Having beautiful, soft items around your home will bring comfort as well as style. Cashmere is not just for winter — it can also be used (and worn) through the spring and summer.

A pure cashmere throw is by far the most luxurious. Go for broke with one made by Johnstons of Elgin at the family mill in Scotland. 

The generous-sized throws give an aspirational edge to any living space, with six colours reduced by £300 (from £350).

A cashmere blend attracts lower prices. Try the grey and mint merino and cashmere herringbone throw (£165, Heals) or the duck-egg wool and cashmere throw (£115, Soak and Sleep).

For softness under foot, splash out on a new rug. There’s nothing like sheepskin for placing next to the bed, making getting up in the mornings more bearable. 

The sheepskin Mongolian rug in clover, grey, ivory or fjord would add texture (from £56, John Lewis), or try the medium Shearer in natural at Loaf (£130) which is a curly shearling.

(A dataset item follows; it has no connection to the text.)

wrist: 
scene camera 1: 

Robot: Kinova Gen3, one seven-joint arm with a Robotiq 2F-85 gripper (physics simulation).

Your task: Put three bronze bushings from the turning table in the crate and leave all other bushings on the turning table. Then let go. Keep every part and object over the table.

You might also explore velvet. Double up on texture and colour with a velvet cushion in sage green (from £45, Heals), in moss (from £55, Oka) or ivy (£25, John Lewis).

For spring, you could add white or light velvet for playful, plush accents. M&S’s champagne velvet cushion will do the trick (£15), or white clara velvet cushion (from £14, Dunelm).

Savings of the week: toasters 

The KitchenAid Artisan two slot toaster is down from £229 to £204.95 at Harts of Stur.

The KitchenAid Artisan two slot toaster is down from £229 to £204.95 at Harts of Stur.

The toaster is said to have been invented in the late 1890s, but the world had to wait until 1920 for the pop-up version to arrive on the scene. 

A century later, about 87 per cent of us eat toast for breakfast, according to research – which suggests that a reliable toaster could be a sound investment.

KitchenAid toasters have a following – because of their retro 1950s styling, and because they deliver seven different shades of toast. 

At Harts of Stur, the price of the KitchenAid Artisan two slot toaster has been cut from £229 to £204.95. 

Obviously, such expenditure is not necessary. At Argos, you can save 25 per cent on the four-slot Russell Hobbs Worcester in black and silver which is now £30. 

Wayfair has the grey four-slot Haden Brighton which was £35 and is now £28.73. 

Enjoy your toast — whether with jam, marmalade or Marmite.